Shehbaz Sharif’s government rejects a panel that is due to rule on a draft law clipping his powers amid months of economic and political turmoil

Asif ShahzadReuters
Published : 13 April 2023, 09:17 AM
Updated : 13 April 2023, 09:17 AM

Pakistan's government on Thursday rejected a panel set up and headed by the chief justice that is due to rule on a draft law clipping his powers, claiming conflict of interest, the latest standoff amid months of economic and political turmoil.

Prime Minister Shehbaz Sharif's government is involved in a row with the Supreme Court over the holding of snap polls in two provinces where former leader Imran Khan had dissolved the local governments this year in a bid to force early elections.

The government says it is not economically viable to hold snap elections first ahead of a general election due in October.

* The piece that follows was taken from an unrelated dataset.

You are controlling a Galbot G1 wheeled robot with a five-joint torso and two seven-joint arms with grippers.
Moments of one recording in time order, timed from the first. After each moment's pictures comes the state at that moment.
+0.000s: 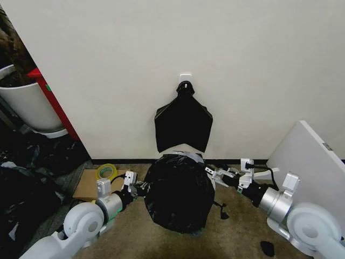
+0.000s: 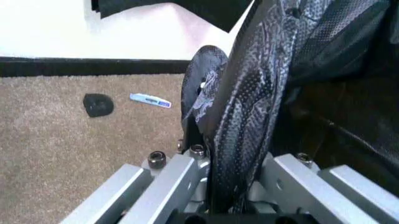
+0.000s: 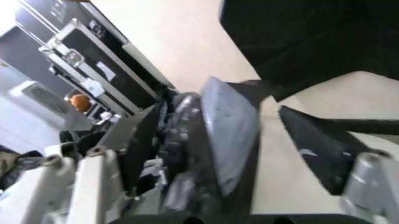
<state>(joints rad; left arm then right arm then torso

Chief Justice Umar Ata Bandial on Wednesday set up a panel of eight judges, to be headed by himself, that on Thursday started discussing the draft law, according to the court's cause list.

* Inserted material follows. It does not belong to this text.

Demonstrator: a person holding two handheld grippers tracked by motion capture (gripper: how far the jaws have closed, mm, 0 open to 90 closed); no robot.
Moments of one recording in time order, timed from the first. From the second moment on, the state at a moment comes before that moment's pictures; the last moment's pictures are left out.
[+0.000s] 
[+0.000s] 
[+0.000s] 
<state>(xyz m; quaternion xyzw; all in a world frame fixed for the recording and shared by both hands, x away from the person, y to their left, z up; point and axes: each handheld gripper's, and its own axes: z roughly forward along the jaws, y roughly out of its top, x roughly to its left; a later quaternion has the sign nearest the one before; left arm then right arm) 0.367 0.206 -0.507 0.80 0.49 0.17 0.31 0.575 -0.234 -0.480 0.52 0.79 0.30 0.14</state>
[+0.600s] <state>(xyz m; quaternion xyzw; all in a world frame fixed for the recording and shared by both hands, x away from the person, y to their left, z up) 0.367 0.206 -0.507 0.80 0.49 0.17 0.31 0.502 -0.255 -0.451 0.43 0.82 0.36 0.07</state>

The draft law, which has been passed by parliament and sent to the president for assent, cuts down the chief justice's powers to constitute panels, hear appeals or assign cases to judges in his team, according to a copy of the bill.

"We reject this panel," Law Minister Azam Nazeer Tarar, flanked by all of the government's coalition partners, told a news conference in Islamabad. "We expect that this panel will be dissolved today."

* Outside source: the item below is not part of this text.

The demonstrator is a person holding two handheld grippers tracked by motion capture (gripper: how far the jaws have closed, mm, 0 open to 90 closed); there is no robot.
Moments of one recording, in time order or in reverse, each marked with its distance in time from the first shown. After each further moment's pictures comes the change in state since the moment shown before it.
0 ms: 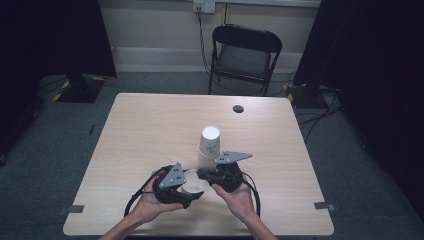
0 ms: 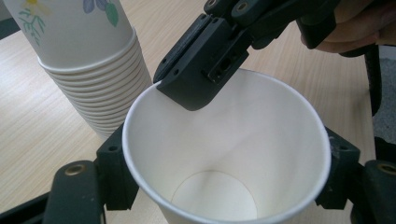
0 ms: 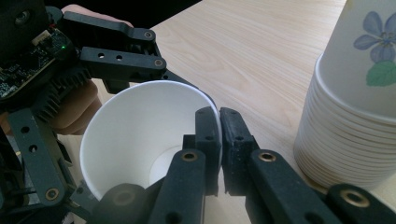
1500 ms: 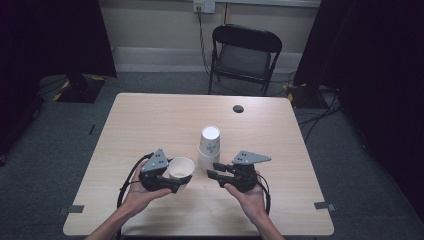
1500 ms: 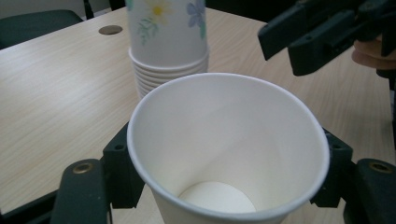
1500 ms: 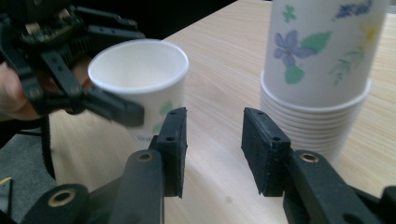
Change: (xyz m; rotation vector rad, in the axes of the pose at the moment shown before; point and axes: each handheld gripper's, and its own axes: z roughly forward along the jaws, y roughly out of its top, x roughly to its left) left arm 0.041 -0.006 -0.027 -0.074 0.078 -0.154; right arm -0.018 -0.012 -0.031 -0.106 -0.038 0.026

Tarar said there was clear conflict of interest and called on the chief justice to quit.

A parliamentary finance committee on Thursday rejected a bill to issue 21 billion rupees ($73.87 million) in funds for the snap polls, Sharif's aide, Ata Tarar, said.

The chief justice has summoned government finance officials to his chamber on Friday to seek a reply on the funds, warning that non-compliance would have consequences.

The row between the government and the judiciary comes amid economic turmoil, with record inflation and an acute balance of payments crisis, while talks with the IMF to secure $1.1 billion funding as part of a $6.5 billion bailout agreed to in 2019 have not yet yielded fruit.